Chargement en cours

A LA UNE

RDC/ SOCIÉTÉ : 100 jours après les Accords de Washington, la société civile appelle à des actions concrètes pour la paix

Cent jours après la signature des Accords de Washington, la société civile congolaise dresse un bilan mitigé de la mise en œuvre de ces engagements censés ouvrir la voie à une paix durable dans l’Est de la République démocratique du Congo.

Dans un communiqué publié ce 14 mars 2026 à Kinshasa, portant la signature de Maître Patient Bashombe Matabishi, modérateur principal du Comité de Crise pour la Paix et la Sécurité en RDC, une plateforme regroupant plus de 235 organisations de la société civile, reconnaît que ces accords constituent une opportunité importante pour restaurer la sécurité des populations et stabiliser durablement les provinces de l’Est du pays.

Cependant, la plateforme exprime de vives préoccupations face à la situation qui prévaut encore sur le terrain. Selon elle, la présence persistante de l’armée rwandaise sur le territoire congolais ainsi que l’occupation de certaines zones par les rebelles de l’AFC/M23 continuent d’alimenter l’insécurité et la peur au sein des populations civiles.

La société civile affirme que dans plusieurs localités sous contrôle de ces groupes armés, des cas de violations des droits humains, d’intimidations, de déplacements forcés et d’autres abus sont régulièrement signalés.

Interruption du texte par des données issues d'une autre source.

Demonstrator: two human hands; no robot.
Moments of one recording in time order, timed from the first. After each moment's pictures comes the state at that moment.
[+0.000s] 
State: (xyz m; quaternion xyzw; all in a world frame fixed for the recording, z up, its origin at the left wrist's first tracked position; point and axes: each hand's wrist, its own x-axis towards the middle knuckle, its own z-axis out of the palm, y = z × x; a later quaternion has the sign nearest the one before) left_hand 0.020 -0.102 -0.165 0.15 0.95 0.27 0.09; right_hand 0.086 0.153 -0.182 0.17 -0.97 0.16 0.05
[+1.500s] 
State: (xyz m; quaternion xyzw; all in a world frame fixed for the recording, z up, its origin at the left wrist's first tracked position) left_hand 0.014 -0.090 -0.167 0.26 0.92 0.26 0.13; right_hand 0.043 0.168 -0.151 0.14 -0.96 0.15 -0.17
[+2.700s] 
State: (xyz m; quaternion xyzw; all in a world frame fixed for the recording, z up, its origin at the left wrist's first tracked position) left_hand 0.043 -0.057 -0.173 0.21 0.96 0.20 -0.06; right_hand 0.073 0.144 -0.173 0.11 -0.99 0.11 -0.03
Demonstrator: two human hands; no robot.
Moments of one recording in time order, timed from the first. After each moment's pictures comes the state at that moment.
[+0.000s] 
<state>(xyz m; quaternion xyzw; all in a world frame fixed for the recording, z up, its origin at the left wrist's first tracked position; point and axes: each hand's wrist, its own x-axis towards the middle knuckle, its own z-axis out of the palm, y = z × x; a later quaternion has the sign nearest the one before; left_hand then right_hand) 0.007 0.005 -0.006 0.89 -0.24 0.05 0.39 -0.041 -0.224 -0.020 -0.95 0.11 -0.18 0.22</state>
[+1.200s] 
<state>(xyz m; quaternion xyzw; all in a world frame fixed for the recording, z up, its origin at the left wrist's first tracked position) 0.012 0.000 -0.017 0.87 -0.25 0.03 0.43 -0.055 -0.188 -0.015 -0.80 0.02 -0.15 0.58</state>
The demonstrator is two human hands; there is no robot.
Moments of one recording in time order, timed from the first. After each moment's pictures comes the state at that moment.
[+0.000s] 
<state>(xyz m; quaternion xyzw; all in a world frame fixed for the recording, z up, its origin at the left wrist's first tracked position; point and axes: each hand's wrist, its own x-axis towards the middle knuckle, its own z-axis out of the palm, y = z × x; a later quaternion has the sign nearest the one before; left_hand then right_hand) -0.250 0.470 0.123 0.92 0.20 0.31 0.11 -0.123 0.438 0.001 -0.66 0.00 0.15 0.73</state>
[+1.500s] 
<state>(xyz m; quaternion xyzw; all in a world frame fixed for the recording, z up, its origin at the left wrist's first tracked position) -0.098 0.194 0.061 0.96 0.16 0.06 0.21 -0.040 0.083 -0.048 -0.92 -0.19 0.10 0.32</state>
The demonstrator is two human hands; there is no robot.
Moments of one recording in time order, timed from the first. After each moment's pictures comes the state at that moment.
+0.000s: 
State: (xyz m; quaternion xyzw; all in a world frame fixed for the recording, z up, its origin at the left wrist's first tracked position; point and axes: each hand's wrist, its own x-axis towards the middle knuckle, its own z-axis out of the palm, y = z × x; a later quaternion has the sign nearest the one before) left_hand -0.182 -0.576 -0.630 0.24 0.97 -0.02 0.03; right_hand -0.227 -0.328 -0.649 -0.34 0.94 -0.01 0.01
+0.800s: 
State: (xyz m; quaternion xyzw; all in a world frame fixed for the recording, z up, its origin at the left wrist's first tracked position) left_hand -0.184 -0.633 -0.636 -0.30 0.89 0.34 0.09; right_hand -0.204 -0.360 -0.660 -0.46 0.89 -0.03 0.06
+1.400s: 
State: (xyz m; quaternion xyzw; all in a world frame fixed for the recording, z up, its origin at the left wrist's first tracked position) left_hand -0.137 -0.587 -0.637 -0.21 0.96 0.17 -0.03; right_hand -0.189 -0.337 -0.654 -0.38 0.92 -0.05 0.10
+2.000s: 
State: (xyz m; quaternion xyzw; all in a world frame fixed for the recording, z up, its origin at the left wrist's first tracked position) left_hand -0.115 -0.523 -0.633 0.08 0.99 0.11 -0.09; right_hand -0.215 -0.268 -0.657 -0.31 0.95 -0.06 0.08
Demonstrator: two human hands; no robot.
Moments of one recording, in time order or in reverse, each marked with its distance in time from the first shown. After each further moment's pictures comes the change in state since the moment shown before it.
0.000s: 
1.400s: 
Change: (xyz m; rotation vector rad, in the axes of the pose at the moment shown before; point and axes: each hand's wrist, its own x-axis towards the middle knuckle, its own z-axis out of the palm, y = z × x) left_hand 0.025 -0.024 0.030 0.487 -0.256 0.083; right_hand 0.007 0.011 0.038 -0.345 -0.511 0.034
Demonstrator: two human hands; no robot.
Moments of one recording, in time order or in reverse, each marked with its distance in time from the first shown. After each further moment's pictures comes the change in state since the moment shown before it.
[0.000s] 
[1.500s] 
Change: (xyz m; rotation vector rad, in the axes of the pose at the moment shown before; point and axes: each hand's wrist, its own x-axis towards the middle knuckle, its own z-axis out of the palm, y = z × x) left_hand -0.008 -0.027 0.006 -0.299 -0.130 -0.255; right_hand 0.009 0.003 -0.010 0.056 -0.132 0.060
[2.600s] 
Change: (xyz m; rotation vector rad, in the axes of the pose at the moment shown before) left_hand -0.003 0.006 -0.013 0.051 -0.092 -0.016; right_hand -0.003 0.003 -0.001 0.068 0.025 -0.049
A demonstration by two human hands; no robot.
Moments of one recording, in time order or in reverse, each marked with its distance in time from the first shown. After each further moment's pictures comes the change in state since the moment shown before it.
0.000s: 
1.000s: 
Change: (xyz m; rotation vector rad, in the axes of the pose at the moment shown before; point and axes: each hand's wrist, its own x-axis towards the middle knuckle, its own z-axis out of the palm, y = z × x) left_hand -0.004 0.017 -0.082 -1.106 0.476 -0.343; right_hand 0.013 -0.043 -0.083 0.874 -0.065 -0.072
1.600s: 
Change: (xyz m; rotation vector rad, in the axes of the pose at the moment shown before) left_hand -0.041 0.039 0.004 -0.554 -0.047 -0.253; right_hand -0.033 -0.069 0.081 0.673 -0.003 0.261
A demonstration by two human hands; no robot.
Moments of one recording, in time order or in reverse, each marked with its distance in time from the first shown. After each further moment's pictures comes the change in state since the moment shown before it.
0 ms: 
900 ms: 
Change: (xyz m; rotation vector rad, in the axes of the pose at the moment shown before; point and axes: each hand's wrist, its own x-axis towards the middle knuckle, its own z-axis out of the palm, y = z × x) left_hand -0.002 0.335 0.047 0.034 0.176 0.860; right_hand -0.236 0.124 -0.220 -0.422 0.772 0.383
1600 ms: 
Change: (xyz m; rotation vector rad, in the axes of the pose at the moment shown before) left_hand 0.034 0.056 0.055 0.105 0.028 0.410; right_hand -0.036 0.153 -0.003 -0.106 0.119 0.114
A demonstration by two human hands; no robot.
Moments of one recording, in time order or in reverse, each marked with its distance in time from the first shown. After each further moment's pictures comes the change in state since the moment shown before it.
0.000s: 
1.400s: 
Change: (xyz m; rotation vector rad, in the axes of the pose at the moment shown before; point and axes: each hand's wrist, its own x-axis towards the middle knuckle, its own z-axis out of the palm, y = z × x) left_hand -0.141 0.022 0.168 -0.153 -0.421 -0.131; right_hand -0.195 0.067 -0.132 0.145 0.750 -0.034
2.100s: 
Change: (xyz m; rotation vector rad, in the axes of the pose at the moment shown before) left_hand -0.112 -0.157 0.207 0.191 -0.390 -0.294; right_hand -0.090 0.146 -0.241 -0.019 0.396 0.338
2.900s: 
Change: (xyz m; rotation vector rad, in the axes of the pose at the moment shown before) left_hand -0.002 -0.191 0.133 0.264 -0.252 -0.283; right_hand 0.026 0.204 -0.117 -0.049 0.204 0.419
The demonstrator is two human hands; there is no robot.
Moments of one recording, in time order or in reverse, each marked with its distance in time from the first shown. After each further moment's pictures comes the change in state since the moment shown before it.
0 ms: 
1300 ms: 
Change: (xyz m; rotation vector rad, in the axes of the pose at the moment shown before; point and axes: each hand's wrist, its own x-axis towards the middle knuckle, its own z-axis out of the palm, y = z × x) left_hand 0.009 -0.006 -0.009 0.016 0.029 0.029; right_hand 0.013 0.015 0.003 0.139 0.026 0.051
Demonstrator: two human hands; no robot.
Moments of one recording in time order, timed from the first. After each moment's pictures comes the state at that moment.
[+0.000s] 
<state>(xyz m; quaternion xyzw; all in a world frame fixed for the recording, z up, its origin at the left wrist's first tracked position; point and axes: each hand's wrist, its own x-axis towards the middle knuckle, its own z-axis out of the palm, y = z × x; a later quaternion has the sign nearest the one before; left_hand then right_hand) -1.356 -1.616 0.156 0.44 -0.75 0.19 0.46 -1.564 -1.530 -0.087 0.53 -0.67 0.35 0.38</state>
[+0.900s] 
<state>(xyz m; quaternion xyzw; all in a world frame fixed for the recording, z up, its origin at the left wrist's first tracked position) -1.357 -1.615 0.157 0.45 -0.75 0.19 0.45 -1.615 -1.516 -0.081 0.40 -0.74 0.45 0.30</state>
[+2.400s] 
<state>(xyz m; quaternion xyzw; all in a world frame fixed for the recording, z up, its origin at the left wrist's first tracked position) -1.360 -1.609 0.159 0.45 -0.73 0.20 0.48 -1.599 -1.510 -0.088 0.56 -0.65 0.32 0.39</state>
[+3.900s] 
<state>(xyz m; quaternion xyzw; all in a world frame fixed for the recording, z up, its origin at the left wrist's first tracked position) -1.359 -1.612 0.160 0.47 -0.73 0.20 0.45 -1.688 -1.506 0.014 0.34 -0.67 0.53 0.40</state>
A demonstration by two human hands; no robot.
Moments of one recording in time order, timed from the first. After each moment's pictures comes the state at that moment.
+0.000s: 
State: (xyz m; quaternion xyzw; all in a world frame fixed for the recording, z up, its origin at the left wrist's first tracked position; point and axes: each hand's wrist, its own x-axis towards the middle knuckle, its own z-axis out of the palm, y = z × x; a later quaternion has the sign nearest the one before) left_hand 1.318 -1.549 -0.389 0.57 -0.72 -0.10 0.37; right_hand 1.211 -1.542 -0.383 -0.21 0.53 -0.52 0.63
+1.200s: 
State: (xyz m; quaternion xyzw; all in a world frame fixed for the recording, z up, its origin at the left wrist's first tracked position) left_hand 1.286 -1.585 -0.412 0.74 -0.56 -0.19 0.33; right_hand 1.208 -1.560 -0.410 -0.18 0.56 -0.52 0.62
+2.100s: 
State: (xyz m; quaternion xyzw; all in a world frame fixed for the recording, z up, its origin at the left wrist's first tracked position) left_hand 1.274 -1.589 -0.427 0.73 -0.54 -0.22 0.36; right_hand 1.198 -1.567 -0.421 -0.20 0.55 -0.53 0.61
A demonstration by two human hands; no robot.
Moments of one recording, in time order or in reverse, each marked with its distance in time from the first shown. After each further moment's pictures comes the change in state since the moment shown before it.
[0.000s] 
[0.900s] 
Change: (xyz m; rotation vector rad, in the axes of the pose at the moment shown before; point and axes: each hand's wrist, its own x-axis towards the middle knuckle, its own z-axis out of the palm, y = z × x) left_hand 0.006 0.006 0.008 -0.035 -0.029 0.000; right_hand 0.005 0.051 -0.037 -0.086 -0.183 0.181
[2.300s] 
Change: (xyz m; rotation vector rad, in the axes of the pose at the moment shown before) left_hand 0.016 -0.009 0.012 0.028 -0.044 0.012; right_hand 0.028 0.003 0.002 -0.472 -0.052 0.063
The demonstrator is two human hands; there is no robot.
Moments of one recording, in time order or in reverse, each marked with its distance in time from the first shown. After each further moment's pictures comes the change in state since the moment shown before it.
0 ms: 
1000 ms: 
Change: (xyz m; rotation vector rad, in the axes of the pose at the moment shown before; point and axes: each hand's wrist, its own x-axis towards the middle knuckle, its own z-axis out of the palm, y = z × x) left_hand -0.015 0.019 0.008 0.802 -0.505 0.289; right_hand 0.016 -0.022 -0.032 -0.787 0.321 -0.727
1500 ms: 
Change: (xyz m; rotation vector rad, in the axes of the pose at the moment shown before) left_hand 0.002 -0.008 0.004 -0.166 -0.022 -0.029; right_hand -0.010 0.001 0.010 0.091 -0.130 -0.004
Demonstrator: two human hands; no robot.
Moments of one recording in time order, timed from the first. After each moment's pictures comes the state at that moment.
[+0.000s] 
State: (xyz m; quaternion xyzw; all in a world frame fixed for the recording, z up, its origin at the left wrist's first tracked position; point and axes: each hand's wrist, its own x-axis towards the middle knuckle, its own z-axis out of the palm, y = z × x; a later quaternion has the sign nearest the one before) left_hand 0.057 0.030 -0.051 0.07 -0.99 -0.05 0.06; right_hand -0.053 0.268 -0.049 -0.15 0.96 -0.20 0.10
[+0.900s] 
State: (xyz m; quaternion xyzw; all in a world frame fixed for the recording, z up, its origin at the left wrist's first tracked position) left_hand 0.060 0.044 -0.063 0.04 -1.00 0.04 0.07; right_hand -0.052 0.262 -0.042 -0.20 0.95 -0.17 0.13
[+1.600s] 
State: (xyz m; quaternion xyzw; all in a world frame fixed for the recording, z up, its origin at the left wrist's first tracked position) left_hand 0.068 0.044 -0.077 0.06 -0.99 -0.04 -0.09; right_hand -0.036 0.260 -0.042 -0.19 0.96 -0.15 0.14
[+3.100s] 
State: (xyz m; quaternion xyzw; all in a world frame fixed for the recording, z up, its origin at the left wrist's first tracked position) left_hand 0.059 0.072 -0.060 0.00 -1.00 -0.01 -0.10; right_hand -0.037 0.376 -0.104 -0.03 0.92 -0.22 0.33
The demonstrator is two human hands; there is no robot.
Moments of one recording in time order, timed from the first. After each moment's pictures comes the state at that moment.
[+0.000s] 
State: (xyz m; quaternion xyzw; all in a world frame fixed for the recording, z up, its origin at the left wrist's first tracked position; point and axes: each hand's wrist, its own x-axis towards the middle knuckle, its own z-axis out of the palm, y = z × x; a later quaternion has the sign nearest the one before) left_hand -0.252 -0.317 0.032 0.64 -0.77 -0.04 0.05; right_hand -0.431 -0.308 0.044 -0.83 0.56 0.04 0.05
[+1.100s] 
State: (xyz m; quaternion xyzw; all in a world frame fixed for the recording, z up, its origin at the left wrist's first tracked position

Une situation qui, selon elle, suscite incompréhension et indignation parmi les Congolais qui espéraient un retour rapide et concret de la paix après la signature des Accords de Washington.

Le Comité de Crise rappelle que plusieurs engagements essentiels restent encore non exécutés ou appliqués de manière insuffisante. Il s’agit notamment de la cessation effective des hostilités, du retrait des forces étrangères du territoire congolais, de la fin de l’occupation de certaines zones par des groupes armés et de l’avancement du processus de Désarmement, Démobilisation, Réinsertion Communautaire et Stabilisation (PDDRCS).

À ce sujet, la société civile insiste sur la nécessité pour l’armée rwandaise de quitter le territoire de la RDC dans le respect de la souveraineté et de l’intégrité territoriale du pays. Elle appelle également les rebelles de l’AFC/M23 à abandonner la voie des armes et à intégrer le processus national de désarmement et de réinsertion.

Par ailleurs, la plateforme souligne que la justice pour les victimes des crimes commis dans l’Est du pays doit rester au cœur du processus de paix. Les populations affectées par les massacres, les violences sexuelles, les déplacements forcés et la destruction de leurs moyens de subsistance attendent toujours vérité, justice et réparations.

Dans le but de contribuer à un suivi citoyen du processus, le Comité de Crise pour la Paix et la Sécurité en RDC annonce la mise en place d’une Commission de veille et de suivi de la mise en œuvre des Accords de Washington.

Cette commission réunira des organisations communautaires, des associations de femmes et de jeunes, des mouvements citoyens, des parlementaires, des syndicalistes, des juristes ainsi que des personnalités indépendantes de la société civile. Sa mission sera d’observer l’évolution de la situation sur le terrain, de suivre les engagements pris et de formuler des recommandations pour renforcer l’application effective des accords.

Enfin, la société civile congolaise réaffirme sa disponibilité à travailler avec le gouvernement de la République démocratique du Congo, les États-Unis d’Amérique ainsi que les partenaires internationaux afin de soutenir les efforts visant la consolidation d’une paix durable.

Cent jours après les Accords de Washington, la société civile assure qu’elle restera mobilisée et vigilante pour que les engagements pris se traduisent rapidement par des résultats concrets pour les populations.